Los
gritos eran de una niña de tres años que aún no sabía hablar.
Rayada por la luz del sol y la sombra del edificio en que vivía,
sacudía los brazos para que la dejasen en paz. Se le mezclaba la
protesta con la risa y a punto estuvo de atragantarse cuando el
chorro de la manguera le impactó cerca de la boca. Sus hermanos la
perseguían por la terraza blandiendo la goma sobre las cabezas.
Hacía
tanto calor que hasta el abuelo había salido a empaparse. Con su
bañador de flores y la gorra, daba palmas en medio del gran charco.
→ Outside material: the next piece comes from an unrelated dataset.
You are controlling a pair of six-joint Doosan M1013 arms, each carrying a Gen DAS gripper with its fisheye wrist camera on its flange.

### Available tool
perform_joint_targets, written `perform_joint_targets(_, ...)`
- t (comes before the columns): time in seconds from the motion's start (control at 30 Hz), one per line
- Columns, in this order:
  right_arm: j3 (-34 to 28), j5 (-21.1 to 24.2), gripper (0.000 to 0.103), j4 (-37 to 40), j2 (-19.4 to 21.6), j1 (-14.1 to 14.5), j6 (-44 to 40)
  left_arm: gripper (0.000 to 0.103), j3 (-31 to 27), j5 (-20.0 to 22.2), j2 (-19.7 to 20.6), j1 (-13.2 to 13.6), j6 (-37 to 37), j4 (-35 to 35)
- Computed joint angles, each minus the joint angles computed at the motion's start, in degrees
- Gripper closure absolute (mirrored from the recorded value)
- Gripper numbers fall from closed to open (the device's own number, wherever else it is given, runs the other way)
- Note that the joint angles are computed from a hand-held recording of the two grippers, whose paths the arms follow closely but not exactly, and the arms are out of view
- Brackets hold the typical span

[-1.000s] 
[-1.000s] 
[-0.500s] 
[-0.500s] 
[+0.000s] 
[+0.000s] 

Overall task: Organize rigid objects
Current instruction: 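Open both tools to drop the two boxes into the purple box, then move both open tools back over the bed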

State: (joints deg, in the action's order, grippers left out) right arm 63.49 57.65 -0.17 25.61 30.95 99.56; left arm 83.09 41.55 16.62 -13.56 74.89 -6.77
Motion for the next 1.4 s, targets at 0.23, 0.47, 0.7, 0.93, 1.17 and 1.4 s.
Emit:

Las carcajadas resonaban en el vecindario y algún niño se colgaba
del balcón pidiéndole a sus padres que les dejasen bajar a jugar.
Amaia
sonreía desde su habitación. Se había fijado en que Pablo de vez
en cuando desviaba la mirada hacia su ventana. Le lanzó un beso
discreto y se escondió. El día anterior, él la había buscando en
el colegio para regalarle un poema de Bécquer.
—Lo
estamos estudiando en clase —se
excusó.
Ella
había colgado el papel en su corcho y ya era capaz de recitarlo de
memoria.
Las
risas hicieron sonreír a Belén, que en el sexto piso se encargaba
de alimentar a su madre. Aunque hacía tiempo que Nerea había
perdido el habla, la hija le seguía hablando tan animosamente como
si en algún momento le fuera a responder. Explicaba que Sofía, la
pequeña que reía tan fuerte, balbuceaba tres idiomas y estaba echa
un lío.
—Pero
será una niña muy inteligente. Mira cómo juega con sus hermanos.
Tiene una alegría especial. Además parece un ángel con esos
ricitos. Es adorable y yo ya le digo a su madre que tiene mucha
suerte. Si yo hubiera tenido una hija, la habría querido como ella.
En la
última cucharada, el puré le resbaló por la barbilla. Belén le
limpió y continuó el monólogo. Mientras tanto, Sofía se levantaba
de las baldosas y Pablo aprovechaba la pausa para mirar de nuevo
hacia el hueco donde suponía a su princesa.